» What you should do
Only the lines in the entries below from the line with "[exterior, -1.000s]" to the line with "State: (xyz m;", both included, belong in the answer, transcribed exactly and without pictures.

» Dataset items
'''
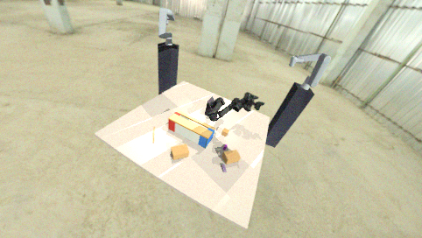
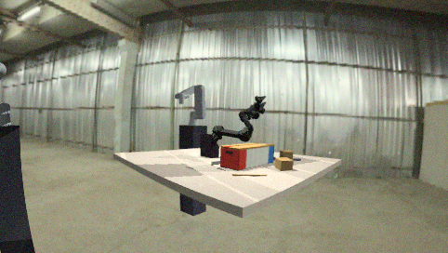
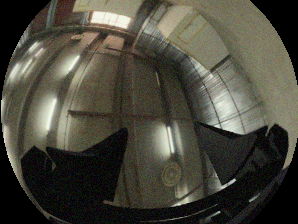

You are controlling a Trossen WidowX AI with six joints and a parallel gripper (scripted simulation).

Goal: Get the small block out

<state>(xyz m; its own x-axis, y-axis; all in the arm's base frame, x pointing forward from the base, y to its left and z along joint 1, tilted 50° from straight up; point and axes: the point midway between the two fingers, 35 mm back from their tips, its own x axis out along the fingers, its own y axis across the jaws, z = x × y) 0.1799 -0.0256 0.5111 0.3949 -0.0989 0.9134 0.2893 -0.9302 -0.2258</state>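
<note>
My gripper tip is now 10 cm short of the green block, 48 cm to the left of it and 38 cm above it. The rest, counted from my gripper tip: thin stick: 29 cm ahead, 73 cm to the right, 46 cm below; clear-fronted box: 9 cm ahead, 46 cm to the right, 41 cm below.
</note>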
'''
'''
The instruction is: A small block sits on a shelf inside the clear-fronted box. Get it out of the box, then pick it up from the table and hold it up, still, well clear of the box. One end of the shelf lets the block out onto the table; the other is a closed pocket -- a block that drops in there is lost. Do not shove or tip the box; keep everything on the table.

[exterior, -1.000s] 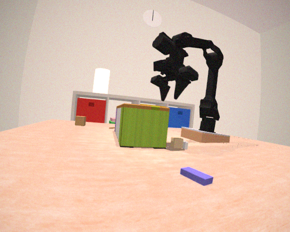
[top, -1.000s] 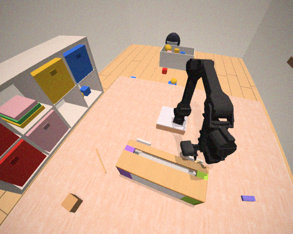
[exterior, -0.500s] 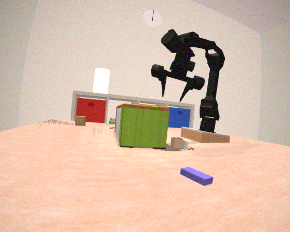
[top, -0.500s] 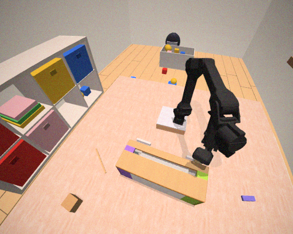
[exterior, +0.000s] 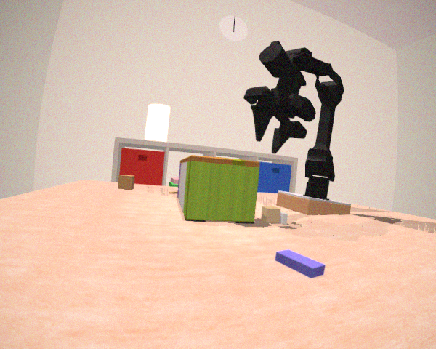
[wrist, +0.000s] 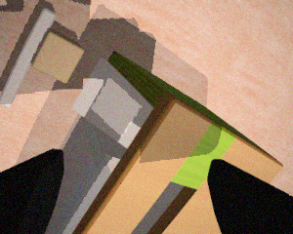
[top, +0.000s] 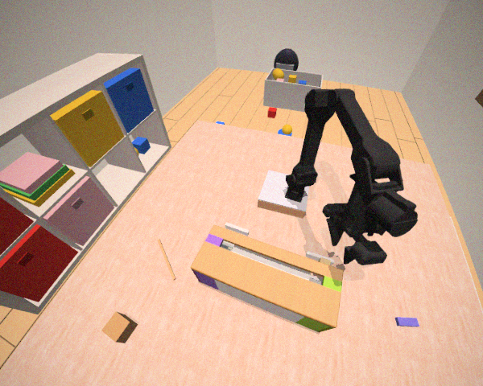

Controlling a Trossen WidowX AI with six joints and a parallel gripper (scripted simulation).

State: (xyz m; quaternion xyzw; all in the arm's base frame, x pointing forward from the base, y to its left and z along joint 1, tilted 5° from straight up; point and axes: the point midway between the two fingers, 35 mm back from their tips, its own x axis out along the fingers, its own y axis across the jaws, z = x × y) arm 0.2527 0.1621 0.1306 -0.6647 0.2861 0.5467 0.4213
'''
» Answer to the exercise
[exterior, -1.000s] 
[top, -1.000s] 
[exterior, -0.500s] 
[top, -0.500s] 
[exterior, +0.000s] 
[wrist, +0.000s] 
[top, +0.000s] 

Controlling a Trossen WidowX AI with six joints and a parallel gripper (scripted simulation).

State: (xyz m; quaternion xyzw; all in the arm's base frame, x pointing forward from the base, y to its left and z along joint 1, tilted 5° from straight up; point and axes: the point midway between the two fingers, 35 mm back from their tips, its own x axis out along the fingers, its own y axis across the jaws, z = x × y) arm 0.2527 0.1621 0.1306 -0.6647 0.2861 0.5467 0.4213

Work on this exercise is finished.